The problem: Set each entry down exactly as written.

Exercise materials:
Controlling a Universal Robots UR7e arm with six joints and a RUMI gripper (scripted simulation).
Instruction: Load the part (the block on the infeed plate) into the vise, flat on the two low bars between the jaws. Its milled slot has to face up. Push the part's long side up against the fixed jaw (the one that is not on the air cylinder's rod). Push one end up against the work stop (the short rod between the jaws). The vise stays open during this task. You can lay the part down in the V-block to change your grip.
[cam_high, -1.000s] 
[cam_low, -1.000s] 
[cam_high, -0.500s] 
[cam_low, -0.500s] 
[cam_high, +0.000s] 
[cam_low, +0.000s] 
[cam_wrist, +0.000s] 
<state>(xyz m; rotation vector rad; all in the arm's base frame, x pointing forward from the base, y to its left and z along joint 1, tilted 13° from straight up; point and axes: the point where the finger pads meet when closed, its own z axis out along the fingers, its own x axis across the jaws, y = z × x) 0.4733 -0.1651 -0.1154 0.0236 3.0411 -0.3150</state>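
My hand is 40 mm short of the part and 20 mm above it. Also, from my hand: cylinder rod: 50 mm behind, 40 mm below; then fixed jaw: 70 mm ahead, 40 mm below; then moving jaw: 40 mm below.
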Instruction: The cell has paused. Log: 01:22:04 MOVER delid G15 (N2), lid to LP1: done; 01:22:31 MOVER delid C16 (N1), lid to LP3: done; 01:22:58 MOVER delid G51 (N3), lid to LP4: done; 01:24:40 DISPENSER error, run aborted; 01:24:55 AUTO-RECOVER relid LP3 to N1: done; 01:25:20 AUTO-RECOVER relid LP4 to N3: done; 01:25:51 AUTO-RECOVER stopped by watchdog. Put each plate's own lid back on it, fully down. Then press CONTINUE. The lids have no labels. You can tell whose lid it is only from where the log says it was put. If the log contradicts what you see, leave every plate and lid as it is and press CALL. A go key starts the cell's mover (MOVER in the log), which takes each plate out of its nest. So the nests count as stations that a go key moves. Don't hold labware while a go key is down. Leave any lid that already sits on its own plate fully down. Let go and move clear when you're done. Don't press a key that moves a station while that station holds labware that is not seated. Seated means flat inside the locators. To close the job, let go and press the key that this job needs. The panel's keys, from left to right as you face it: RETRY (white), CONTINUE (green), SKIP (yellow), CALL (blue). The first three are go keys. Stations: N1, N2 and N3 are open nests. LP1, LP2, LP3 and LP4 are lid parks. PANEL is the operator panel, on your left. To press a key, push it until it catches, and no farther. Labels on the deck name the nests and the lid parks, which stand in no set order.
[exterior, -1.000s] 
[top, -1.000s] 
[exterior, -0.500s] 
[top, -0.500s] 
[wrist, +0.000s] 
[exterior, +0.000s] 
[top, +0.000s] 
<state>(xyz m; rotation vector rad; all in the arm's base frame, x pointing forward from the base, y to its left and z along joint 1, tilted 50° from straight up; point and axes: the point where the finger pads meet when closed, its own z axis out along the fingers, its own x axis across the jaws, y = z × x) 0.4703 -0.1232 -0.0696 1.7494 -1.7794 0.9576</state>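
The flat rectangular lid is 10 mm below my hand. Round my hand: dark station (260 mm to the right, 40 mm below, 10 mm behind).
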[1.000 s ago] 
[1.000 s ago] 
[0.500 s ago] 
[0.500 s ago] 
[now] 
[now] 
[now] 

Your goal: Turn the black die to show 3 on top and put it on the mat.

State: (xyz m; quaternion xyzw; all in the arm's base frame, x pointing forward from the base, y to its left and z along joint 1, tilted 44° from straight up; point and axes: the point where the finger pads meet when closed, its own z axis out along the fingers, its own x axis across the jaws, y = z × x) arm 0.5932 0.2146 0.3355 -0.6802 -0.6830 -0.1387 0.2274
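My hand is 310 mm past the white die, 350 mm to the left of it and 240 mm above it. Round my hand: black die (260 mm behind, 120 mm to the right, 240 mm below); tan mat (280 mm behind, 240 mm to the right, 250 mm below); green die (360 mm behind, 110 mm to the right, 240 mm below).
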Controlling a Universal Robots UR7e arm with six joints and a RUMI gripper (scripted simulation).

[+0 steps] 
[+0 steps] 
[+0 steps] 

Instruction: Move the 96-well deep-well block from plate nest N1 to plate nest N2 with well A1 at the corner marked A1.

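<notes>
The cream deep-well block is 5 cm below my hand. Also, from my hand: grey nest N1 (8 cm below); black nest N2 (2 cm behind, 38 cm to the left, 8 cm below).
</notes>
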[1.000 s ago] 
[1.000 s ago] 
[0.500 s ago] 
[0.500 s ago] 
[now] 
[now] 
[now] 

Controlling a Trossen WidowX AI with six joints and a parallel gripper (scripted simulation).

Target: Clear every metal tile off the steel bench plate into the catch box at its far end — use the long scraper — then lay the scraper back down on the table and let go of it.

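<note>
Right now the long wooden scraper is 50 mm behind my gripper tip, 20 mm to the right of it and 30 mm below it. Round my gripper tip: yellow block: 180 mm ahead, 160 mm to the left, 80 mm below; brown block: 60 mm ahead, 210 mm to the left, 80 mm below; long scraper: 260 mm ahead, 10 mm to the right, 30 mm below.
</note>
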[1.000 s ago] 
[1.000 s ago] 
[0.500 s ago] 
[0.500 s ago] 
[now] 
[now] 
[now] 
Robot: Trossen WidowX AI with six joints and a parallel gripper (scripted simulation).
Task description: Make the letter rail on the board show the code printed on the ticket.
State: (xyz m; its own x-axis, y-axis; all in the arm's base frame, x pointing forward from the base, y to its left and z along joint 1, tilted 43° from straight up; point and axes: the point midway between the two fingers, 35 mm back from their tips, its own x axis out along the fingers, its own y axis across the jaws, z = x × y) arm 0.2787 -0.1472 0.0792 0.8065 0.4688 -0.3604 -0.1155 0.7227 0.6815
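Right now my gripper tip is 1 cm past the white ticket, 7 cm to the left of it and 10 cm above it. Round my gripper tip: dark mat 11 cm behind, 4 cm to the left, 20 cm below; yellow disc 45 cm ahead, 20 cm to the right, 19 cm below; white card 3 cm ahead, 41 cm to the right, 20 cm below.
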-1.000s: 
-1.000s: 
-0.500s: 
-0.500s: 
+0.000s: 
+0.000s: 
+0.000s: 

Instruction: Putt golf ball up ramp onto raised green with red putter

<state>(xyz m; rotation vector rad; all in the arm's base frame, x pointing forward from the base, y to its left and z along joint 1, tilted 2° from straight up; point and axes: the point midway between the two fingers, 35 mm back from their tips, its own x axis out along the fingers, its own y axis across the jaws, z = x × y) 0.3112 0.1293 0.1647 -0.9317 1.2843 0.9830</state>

Problem solution:
Controlling a Universal Robots UR7e arm with six joints and a RUMI gripper (scripted simulation).
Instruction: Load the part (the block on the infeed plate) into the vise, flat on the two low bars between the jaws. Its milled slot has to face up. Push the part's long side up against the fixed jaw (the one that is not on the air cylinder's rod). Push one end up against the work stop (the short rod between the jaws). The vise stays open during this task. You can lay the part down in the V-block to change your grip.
[cam_high, -1.000s] 
[cam_low, -1.000s] 
[cam_high, -0.500s] 
[cam_low, -0.500s] 
[cam_high, +0.000s] 
[cam_low, +0.000s] 
[cam_wrist, +0.000s] 
<state>(xyz m; rotation vector rad; all in the arm's base frame, x pointing forward from the base, y to its left and z along joint 1, tilted 13° from straight up; point and axes: the point where the finger pads meet when closed, its own z axis out along the fingers, its own x axis across the jaws, y = z × x) 0.4733 -0.1651 -0.1154 0.0236 3.0411 -0.3150</state>
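My hand is 40 mm short of the part and 20 mm above it. Also, from my hand: cylinder rod: 50 mm behind, 40 mm below; then fixed jaw: 70 mm ahead, 40 mm below; then moving jaw: 40 mm below.
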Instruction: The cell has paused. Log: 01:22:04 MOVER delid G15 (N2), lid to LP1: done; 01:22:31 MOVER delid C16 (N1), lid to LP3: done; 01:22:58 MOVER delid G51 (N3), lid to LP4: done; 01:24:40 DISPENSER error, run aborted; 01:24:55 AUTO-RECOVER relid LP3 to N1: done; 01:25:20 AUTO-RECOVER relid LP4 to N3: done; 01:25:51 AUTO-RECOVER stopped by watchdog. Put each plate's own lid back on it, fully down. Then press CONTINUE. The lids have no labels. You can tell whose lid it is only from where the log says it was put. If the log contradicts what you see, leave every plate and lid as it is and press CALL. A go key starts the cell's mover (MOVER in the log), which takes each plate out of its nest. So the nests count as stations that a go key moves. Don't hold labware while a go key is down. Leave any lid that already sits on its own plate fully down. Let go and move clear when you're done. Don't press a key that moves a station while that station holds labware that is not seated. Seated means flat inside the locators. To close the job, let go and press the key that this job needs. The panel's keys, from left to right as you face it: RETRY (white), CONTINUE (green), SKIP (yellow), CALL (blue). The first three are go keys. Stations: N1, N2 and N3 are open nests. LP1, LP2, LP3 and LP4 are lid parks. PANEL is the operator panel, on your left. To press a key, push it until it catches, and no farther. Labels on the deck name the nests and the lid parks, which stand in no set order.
[exterior, -1.000s] 
[top, -1.000s] 
[exterior, -0.500s] 
[top, -0.500s] 
[wrist, +0.000s] 
[exterior, +0.000s] 
[top, +0.000s] 
<state>(xyz m; rotation vector rad; all in the arm's base frame, x pointing forward from the base, y to its left and z along joint 1, tilted 50° from straight up; point and axes: the point where the finger pads meet when closed, its own z axis out along the fingers, its own x axis across the jaws, y = z × x) 0.4703 -0.1232 -0.0696 1.7494 -1.7794 0.9576</state>
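The flat rectangular lid is 10 mm below my hand. Round my hand: dark station (260 mm to the right, 40 mm below, 10 mm behind).
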[1.000 s ago] 
[1.000 s ago] 
[0.500 s ago] 
[0.500 s ago] 
[now] 
[now] 
[now] 

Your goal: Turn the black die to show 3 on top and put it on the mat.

State: (xyz m; quaternion xyzw; all in the arm's base frame, x pointing forward from the base, y to its left and z along joint 1, tilted 44° from straight up; point and axes: the point where the finger pads meet when closed, its own z axis out along the fingers, its own x axis across the jaws, y = z × x) arm 0.5932 0.2146 0.3355 -0.6802 -0.6830 -0.1387 0.2274
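My hand is 310 mm past the white die, 350 mm to the left of it and 240 mm above it. Round my hand: black die (260 mm behind, 120 mm to the right, 240 mm below); tan mat (280 mm behind, 240 mm to the right, 250 mm below); green die (360 mm behind, 110 mm to the right, 240 mm below).
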Controlling a Universal Robots UR7e arm with six joints and a RUMI gripper (scripted simulation).

[+0 steps] 
[+0 steps] 
[+0 steps] 

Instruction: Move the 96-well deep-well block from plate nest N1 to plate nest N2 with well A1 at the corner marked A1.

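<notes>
The cream deep-well block is 5 cm below my hand. Also, from my hand: grey nest N1 (8 cm below); black nest N2 (2 cm behind, 38 cm to the left, 8 cm below).
</notes>
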[1.000 s ago] 
[1.000 s ago] 
[0.500 s ago] 
[0.500 s ago] 
[now] 
[now] 
[now] 

Controlling a Trossen WidowX AI with six joints and a parallel gripper (scripted simulation).

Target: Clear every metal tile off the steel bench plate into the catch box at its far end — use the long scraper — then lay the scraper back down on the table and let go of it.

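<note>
Right now the long wooden scraper is 50 mm behind my gripper tip, 20 mm to the right of it and 30 mm below it. Round my gripper tip: yellow block: 180 mm ahead, 160 mm to the left, 80 mm below; brown block: 60 mm ahead, 210 mm to the left, 80 mm below; long scraper: 260 mm ahead, 10 mm to the right, 30 mm below.
</note>
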[1.000 s ago] 
[1.000 s ago] 
[0.500 s ago] 
[0.500 s ago] 
[now] 
[now] 
[now] 
Robot: Trossen WidowX AI with six joints and a parallel gripper (scripted simulation).
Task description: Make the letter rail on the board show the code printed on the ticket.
State: (xyz m; its own x-axis, y-axis; all in the arm's base frame, x pointing forward from the base, y to its left and z along joint 1, tilted 43° from straight up; point and axes: the point midway between the two fingers, 35 mm back from their tips, its own x axis out along the fingers, its own y axis across the jaws, z = x × y) arm 0.2787 -0.1472 0.0792 0.8065 0.4688 -0.3604 -0.1155 0.7227 0.6815
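Right now my gripper tip is 1 cm past the white ticket, 7 cm to the left of it and 10 cm above it. Round my gripper tip: dark mat 11 cm behind, 4 cm to the left, 20 cm below; yellow disc 45 cm ahead, 20 cm to the right, 19 cm below; white card 3 cm ahead, 41 cm to the right, 20 cm below.
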-1.000s: 
-1.000s: 
-0.500s: 
-0.500s: 
+0.000s: 
+0.000s: 
+0.000s: 

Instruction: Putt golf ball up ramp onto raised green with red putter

<state>(xyz m; rotation vector rad; all in the arm's base frame, x pointing forward from the base, y to its left and z along joint 1, tilted 2° from straight up; point and axes: the point midway between the two fingers, 35 mm back from their tips, its own x axis out along the fingers, its own y axis across the jaws, z = x × y) 0.3112 0.1293 0.1647 -0.9317 1.2843 0.9830</state>

The exercise requires no further work.